The compiler must on occasion insert conversion instructions, introducing additional execution cycles. This is the case for...

functions operating on char or short whose operands generally need to be converted to an int.

...

160

answered Nov 16 '22 02:11

njuffa

Arithmetic

It's not possible to say in the generic sense whether it'll be faster/slower/unchanged, though usually I'd not expect much difference. You're correct in saying that arithmetic for chars will be in 32-bit, but whether this requires a type conversion will depend on the problem. In the question's example, I'd expect to see the compiler store a and b in 32-bit registers, and in my experiments around this problem (note, without a full reproducing case it's hard to guarantee this) I didn't see a difference in SASS. For the region of the code where everything is done in registers I wouldn't expect a performace hit.

There is a impact, however, as the char variables are moved two and from memory. As the char will have to be cast into a 32 bit register before use this will incur additional instructions. This may be a considerable impact, or may not be.

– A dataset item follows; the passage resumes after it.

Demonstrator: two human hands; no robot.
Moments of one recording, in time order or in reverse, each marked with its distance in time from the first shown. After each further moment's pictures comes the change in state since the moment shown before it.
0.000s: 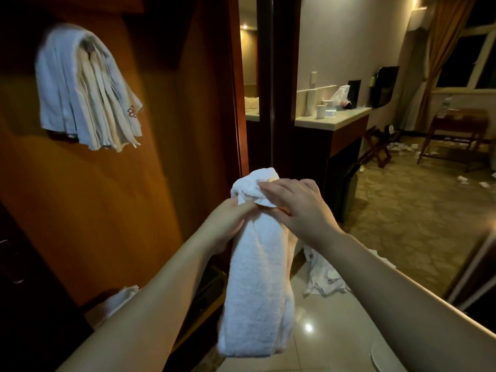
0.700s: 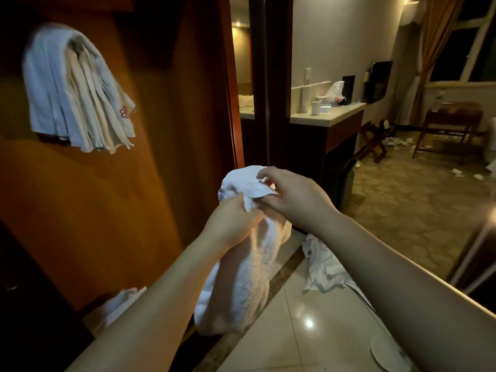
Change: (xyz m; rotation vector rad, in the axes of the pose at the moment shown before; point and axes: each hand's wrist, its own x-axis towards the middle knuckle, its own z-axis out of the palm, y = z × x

Now, there are also some edge cases which may make a difference. The compiler might be able to pack multiple chars into a register and extract them with arithmetic (register saving vs arithmetic cost). You may even be able to force this behaviour using unions. Whether the saving is worth the instructions will vary on a case-by-case basis. I can't think of any others which would incur significant casting overhead at the moment.

Memory

Rather obviously if you can store you variables in 1 byte instead of 4 you're going to get a 4x saving in memory and bandwidth required. There are things to consider though:

Shared memory. Current shared bank sizes are either 4 bytes or 8 bytes. Unless you're reading with transactions of at least 4/8 bytes per thread, you cannot achieve peak shared memory bandwidth. There's also bank conflicts to consider with smaller transactions. A 1 byte read with a stride of the bank size will avoid these bank conflicts, but increase your memory required and waste bandwidth.
Global memory. The memory system is most efficient when you are able to do large transactions. 128 bit transactions tend to be faster than 64 bit, which tend to be faster than 32 bit. For this reason it's a good idea to pack (and align) your data so that you can move more than one into a thread with a single instruction.

Conclusion

I don't know of any significant reasons not to use char if possible instead of int for arithmetic where everything lies in registers, though you will pay a conversion cost when reading/writing to memory. Storing an array as char instead of int should, if you're careful, give both a bandwidth and space saving.